■ **WHAT IS REQUIRED**
Exact copy, no pictures: every line from the one that contains "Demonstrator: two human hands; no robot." through the end of the data below, and nothing else.

■ **THE DATA**
══════════════════════════════

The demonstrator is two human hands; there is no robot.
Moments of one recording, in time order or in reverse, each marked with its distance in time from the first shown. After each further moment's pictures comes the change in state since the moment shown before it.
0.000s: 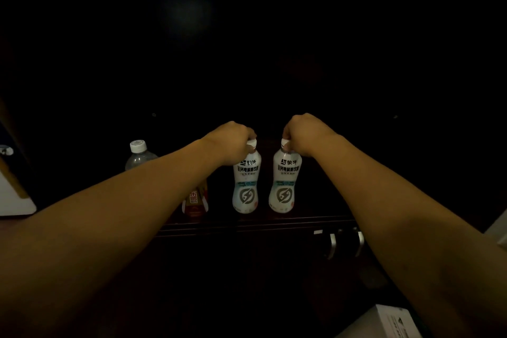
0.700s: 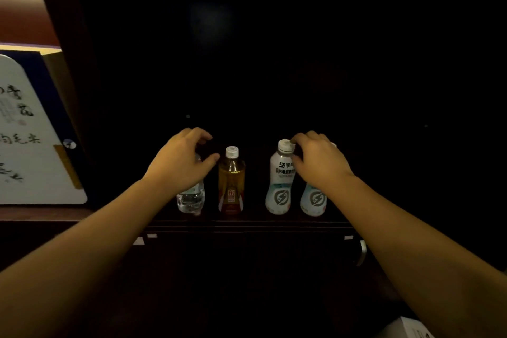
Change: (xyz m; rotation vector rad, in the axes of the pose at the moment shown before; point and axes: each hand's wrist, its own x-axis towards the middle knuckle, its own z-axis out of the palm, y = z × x) left_hand -0.134 -0.123 -0.017 -0.157 0.424 -0.136; right_hand -0.037 -0.061 0.041 0.234 0.415 -0.145
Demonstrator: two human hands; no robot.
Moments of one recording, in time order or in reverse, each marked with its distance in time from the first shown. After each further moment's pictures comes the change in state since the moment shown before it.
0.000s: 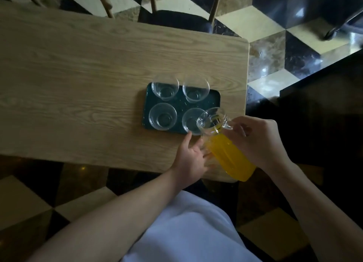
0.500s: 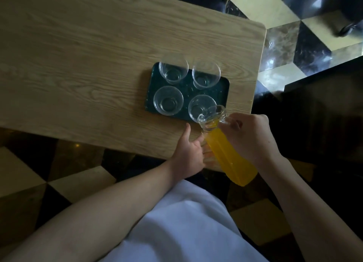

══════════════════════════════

■ **WRITTEN ANSWER**
Demonstrator: two human hands; no robot.
Moments of one recording, in time order or in reverse, each marked with its distance in time from the first shown. After each further moment's pictures comes the change in state since the moment shown before it.
0.000s: 
0.500s: 

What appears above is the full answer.